Dans les 200 premières pages du livre, il y a cette scène où Edouard Limonov, épuisé après s’être fracassé contre le mirage de Manhattan avec sa copine mannequin, après des mois à crever de faim sans être publié, à coucher avec de grands Noirs dans les squares puis à jouer le valet de chambre pour milliardaire afin de manger, se retrouve à nouveau seul, sans argent et trouve encore la force de jeter sur le papier un mélange de « ressentiment, envie, haine de classe, fantasmes sadiques » qui deviendra son Journal d’un raté, un de ses meilleurs selon Emmanuel Carrère. « Les masturbateurs, les clients des revues et des cinémas pornos. Ils viendront tous, ils prendront les armes, ils occuperont ville après ville, ils détruiront les banques, les usines, les bureaux, les maisons d’édition, et moi, Edouard Limonov, je marcherai dans la colonne de tête, et tous me reconnaîtront et m’aimeront ». Déterminé à réussir, bouillonnant de vie, de désir et de colère.
Cet homme existe, Carrère l’a rencontré. A plusieurs reprises, pour lui-même et pour la revue XXI, il s’est entretenu avec ce Limonov qui le fascine, qui lui échappe mais dont il souhaite démêler le parcours comme celui de l’histoire de la Russie et celle de notre monde depuis la fin de la Seconde guerre. Car chez Carrère, tout fait lien, comme dans un jeu de miroirs. Tout est toujours aussi « plus compliqué que ça », même si cette expression le rebute tant elle a été épuisée par les esprits qui se disent « subtils ». Limonov vous évoque un écrivain branché qui s’oppose à tout dans L’Idiot International de Jean-Edern Hallier, dans le Paris des années 1980 ? Il a aussi été voyou en Ukraine, poète underground dans le Moscou des années 1970, puis soldat dans les Balkans (du côté serbe) pour finir de retour à Moscou, chef du parti national-bolchévique, nostalgique du communisme, envoyé à plusieurs reprises derrière les barreaux dans la très bordélique Russie d’aujourd’hui.

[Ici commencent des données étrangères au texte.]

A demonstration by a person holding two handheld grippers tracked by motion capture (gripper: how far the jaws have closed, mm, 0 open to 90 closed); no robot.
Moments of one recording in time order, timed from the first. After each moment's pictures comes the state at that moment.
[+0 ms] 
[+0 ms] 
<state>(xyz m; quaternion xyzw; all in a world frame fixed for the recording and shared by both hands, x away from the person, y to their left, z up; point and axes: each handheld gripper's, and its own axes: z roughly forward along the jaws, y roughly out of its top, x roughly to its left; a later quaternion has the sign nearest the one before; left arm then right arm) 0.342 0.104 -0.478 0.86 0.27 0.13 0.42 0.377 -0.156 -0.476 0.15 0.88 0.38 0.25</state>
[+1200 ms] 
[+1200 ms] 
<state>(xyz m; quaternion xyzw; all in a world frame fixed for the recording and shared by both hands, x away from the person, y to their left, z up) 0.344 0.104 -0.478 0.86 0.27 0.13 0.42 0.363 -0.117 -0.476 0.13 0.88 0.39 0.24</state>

Et quand bien même vous penseriez lire le portrait d’un excentrique, a(i)mant à femmes excessives et fils ingrat imbu de lui-même, ce sera encore une fois « plus compliqué que ça » : un reportage-monde ou un document sur les conflits de territoires et d’idées après 1945, rythmé comme un biopic hollywoodien. Un hybride des Années d’Annie Ernaux et de La Meilleure part des hommes de Tristan Garcia. Comme dans D’autres vies que la mienne, Carrère réussit à faire de l’introspection dans l’inspection, un autoportrait dans un portrait, d’une trajectoire personnelle des plus folles, un itinéraire de vie dans lequel chacun peut se questionner. Et derrière chaque ligne sur la Russie, on devine l’ombre de sa mère, la grande historienne, auteure de l’essai visionnaire L’Empire éclaté. Quand Limonov, le rebelle, séduit les intellos parisiens, Carrère est un jeune homme « trop cultivé », dont la rébellion contre ce qu’on appelait le politiquement correct « aurait pu servir d’exemples pour illustrer les thèses de Bourdieu ».
Si on aurait souhaité (et Carrère de le reconnaître en premier) que tout avance crescendo, qu’après avoir touché le fond Limonov trouve sa voie et la suive, qu’il reste irréprochable même dans ses choix radicaux, l’exigence du respect des faits pousse à la complexité, à la lenteur. Et c’est dans ces fissures que la magie de Carrère opère : faire part de ses doutes et de ses hésitations, de cet instant où le sujet de son portrait pourrait décevoir et tout faire s’effondrer. Une question se dessine comme le fil directeur du livre : comment vivre en tant qu’individu, social, politique ? Et comment on apprend finalement à vieillir ? Alors qu’il peine à trouver une fin à son livre, Carrère s’imagine, dans un désir de fusion totale avec son sujet, que Limonov aspire, comme lui, à une retraite paisible à la campagne. Mais là encore, l’homme lui échappe, superbe. C’est en vieillard mendiant dans une ville poussiéreuse d’Asie Centrale qu’il se rêve. Cette image, incroyablement forte, nous marquera très longtemps. Et Carrère de suspendre magnifiquement son jugement.